MDC-RHT: Multi-Modal Medical Image Fusion via Multi-Dimensional Dynamic Convolution and Residual Hybrid Transformer

Wenqing Wang,Ji He,Han Liu,Wei Yuan
DOI: https://doi.org/10.3390/s24134056
IF: 3.9
2024-06-22
Sensors
Abstract:The fusion of multi-modal medical images has great significance for comprehensive diagnosis and treatment. However, the large differences between the various modalities of medical images make multi-modal medical image fusion a great challenge. This paper proposes a novel multi-scale fusion network based on multi-dimensional dynamic convolution and residual hybrid transformer, which has better capability for feature extraction and context modeling and improves the fusion performance. Specifically, the proposed network exploits multi-dimensional dynamic convolution that introduces four attention mechanisms corresponding to four different dimensions of the convolutional kernel to extract more detailed information. Meanwhile, a residual hybrid transformer is designed, which activates more pixels to participate in the fusion process by channel attention, window attention, and overlapping cross attention, thereby strengthening the long-range dependence between different modes and enhancing the connection of global context information. A loss function, including perceptual loss and structural similarity loss, is designed, where the former enhances the visual reality and perceptual details of the fused image, and the latter enables the model to learn structural textures. The whole network adopts a multi-scale architecture and uses an unsupervised end-to-end method to realize multi-modal image fusion. Finally, our method is tested qualitatively and quantitatively on mainstream datasets. The fusion results indicate that our method achieves high scores in most quantitative indicators and satisfactory performance in visual qualitative analysis.
engineering, electrical & electronic,chemistry, analytical,instruments & instrumentation
What problem does this paper attempt to address?

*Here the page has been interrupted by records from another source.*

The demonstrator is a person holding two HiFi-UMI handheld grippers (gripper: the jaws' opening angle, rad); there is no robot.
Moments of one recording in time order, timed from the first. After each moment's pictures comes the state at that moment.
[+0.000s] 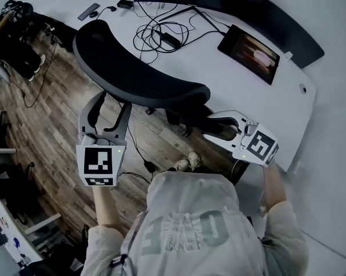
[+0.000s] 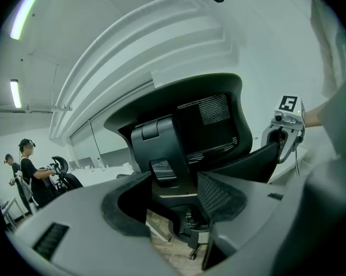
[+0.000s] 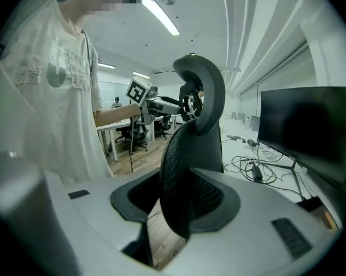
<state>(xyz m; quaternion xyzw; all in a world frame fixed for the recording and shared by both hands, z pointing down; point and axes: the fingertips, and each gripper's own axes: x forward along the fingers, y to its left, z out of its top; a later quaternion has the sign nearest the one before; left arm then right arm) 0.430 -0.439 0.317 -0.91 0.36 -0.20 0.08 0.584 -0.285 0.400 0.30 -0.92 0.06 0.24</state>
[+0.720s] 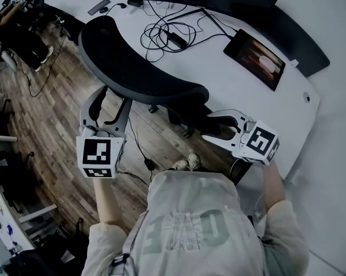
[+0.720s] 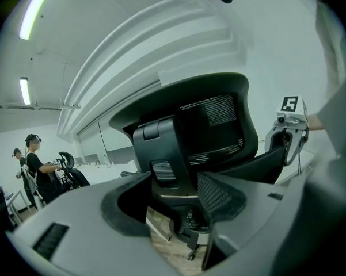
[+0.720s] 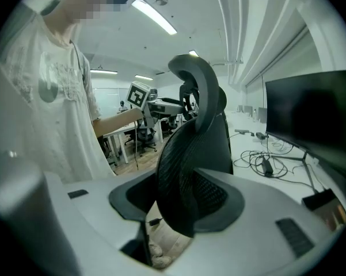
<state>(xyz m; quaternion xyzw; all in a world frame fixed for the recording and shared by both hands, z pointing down) 0.423 -0.439 0.321 -0.90 0.39 -0.19 0.06 0.584 -0.288 0.399 0.28 -0.93 0.10 0.21</state>
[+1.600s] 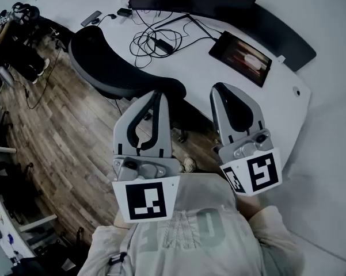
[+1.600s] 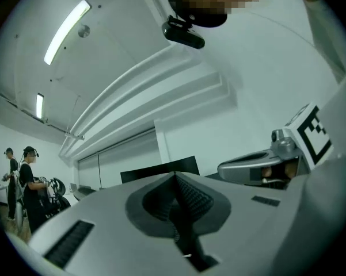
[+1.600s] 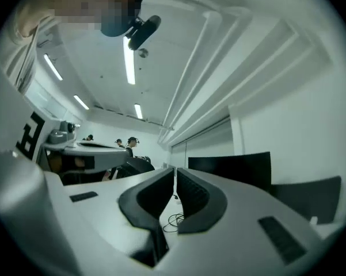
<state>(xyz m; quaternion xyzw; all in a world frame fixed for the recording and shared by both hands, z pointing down) 0.532 -0.318 0.191 -0.91 0.40 0.01 0.11 0.637 -0.293 0.200 0.65 -0.76 -0.09 -0.02</state>
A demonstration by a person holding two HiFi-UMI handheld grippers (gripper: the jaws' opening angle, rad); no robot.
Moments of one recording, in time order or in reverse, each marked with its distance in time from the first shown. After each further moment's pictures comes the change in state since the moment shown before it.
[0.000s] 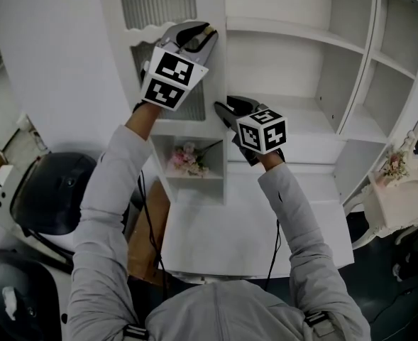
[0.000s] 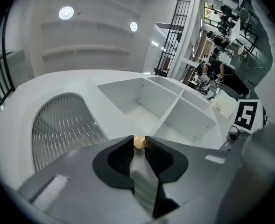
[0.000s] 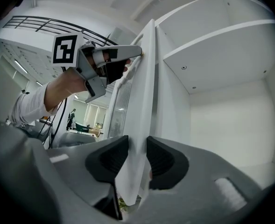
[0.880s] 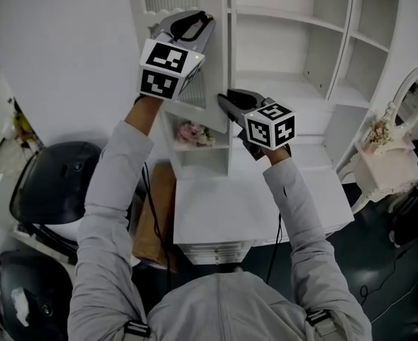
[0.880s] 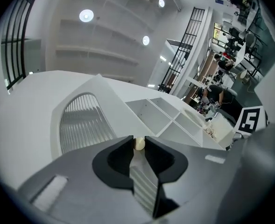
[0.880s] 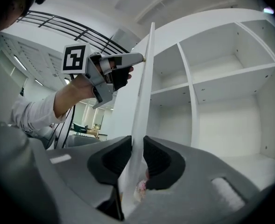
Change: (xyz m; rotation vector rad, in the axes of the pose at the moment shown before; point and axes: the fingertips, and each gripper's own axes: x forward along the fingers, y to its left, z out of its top) left arm -0.126 0.012 0.052 -0.170 -0.129 -0.020; right arm -0.060 0.127 0.020 -0.008 -0.025 -0.043
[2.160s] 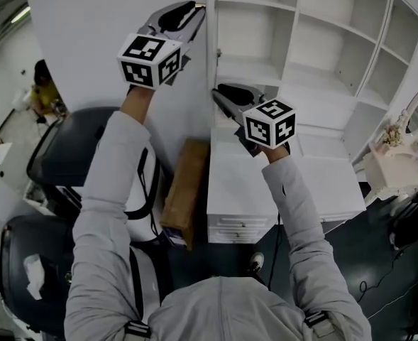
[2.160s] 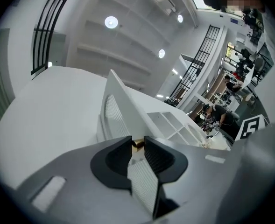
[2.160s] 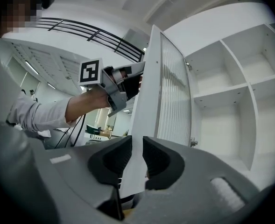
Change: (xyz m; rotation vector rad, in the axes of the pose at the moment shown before) left arm -0.199 0.122 -0.013 -0.181 -0.087 0.030; right arm 0.072 0.221 0.025 -0.013 -0.012 0.144
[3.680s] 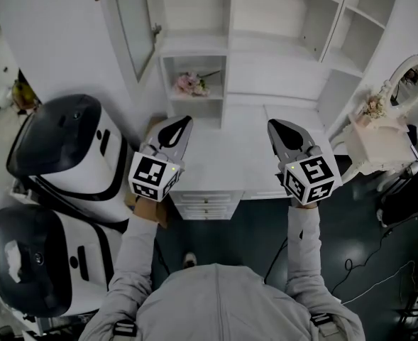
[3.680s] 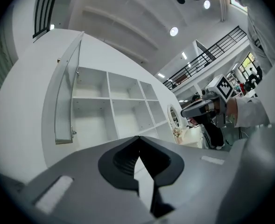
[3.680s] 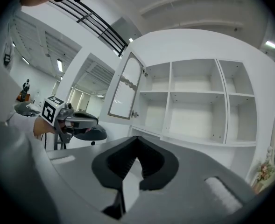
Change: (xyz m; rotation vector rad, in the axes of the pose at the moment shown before) left arm -0.090 -0.320 -0.139 -0.256 0.360 -0.074; right arm -0.325 -0.075 -0.086 -0.053 0.148 -0.382
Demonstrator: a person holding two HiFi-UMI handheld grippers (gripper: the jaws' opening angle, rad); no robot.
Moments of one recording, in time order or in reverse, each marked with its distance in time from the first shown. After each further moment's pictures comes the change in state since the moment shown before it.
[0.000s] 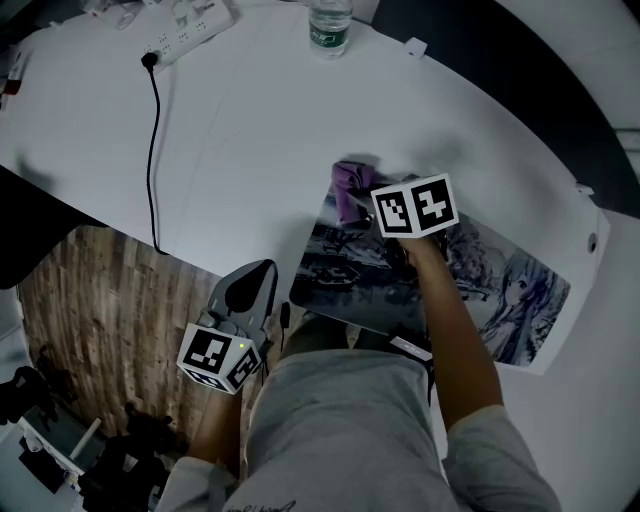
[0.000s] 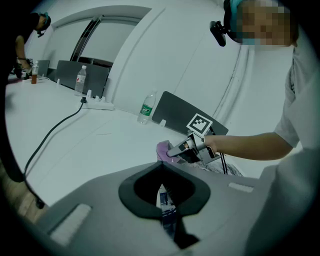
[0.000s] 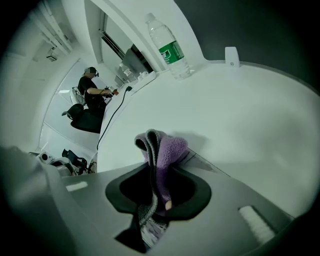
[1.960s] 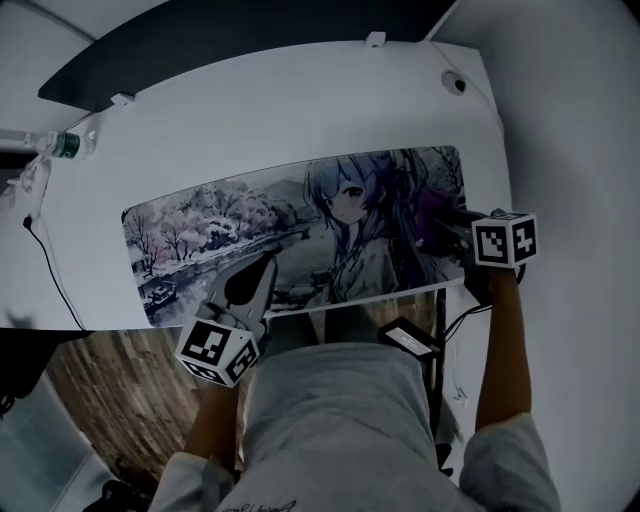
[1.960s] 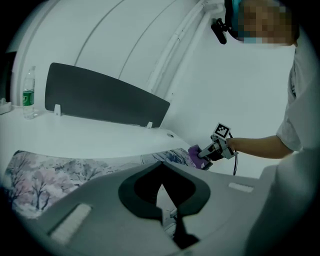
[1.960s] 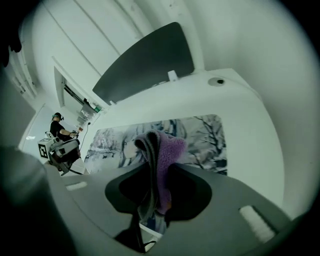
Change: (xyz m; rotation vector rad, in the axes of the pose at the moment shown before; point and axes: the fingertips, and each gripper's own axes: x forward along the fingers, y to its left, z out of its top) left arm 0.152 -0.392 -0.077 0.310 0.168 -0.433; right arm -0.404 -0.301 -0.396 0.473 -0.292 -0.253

The paper aims to address the problem of multimodal medical image fusion, particularly the fusion challenges between Magnetic Resonance Imaging (MRI) and functional imaging (such as Positron Emission Tomography PET or Single Photon Emission Computed Tomography SPECT). This type of fusion is of great significance for clinical diagnosis and treatment, but the significant differences between different modalities make the fusion process highly challenging. To address these issues, the authors propose a new multi-scale fusion network—MDC-RHT (Multi-Dimensional Dynamic Convolution and Residual Hybrid Transformer). This network combines Multi-Dimensional Dynamic Convolution (MDC) and Residual Hybrid Transformer (RHT). MDC improves feature extraction capabilities by introducing four different attention mechanisms, corresponding to the spatial dimensions of the convolution kernel, the number of input channels, the number of output channels, and the number of convolution kernels. RHT is designed to activate more pixels to participate in the fusion process and enhance long-range dependencies between different modalities through channel attention, window attention, and overlapping cross attention, thereby strengthening the connection of global contextual information. Additionally, the paper proposes a loss function that includes Perceptual Loss and Structural Similarity Loss. The former enhances the visual realism and perceptual details of the fused image, while the latter enables the model to learn the structural texture of the image. The entire network adopts a multi-scale architecture and is trained in an end-to-end unsupervised manner to achieve multimodal image fusion. Finally, the method was qualitatively and quantitatively tested on mainstream datasets, and the results showed high scores on most quantitative metrics and satisfactory performance in terms of visual quality. This indicates that the MDC-RHT network can improve local accuracy while maintaining global consistency of the image, thereby producing high-quality fusion results.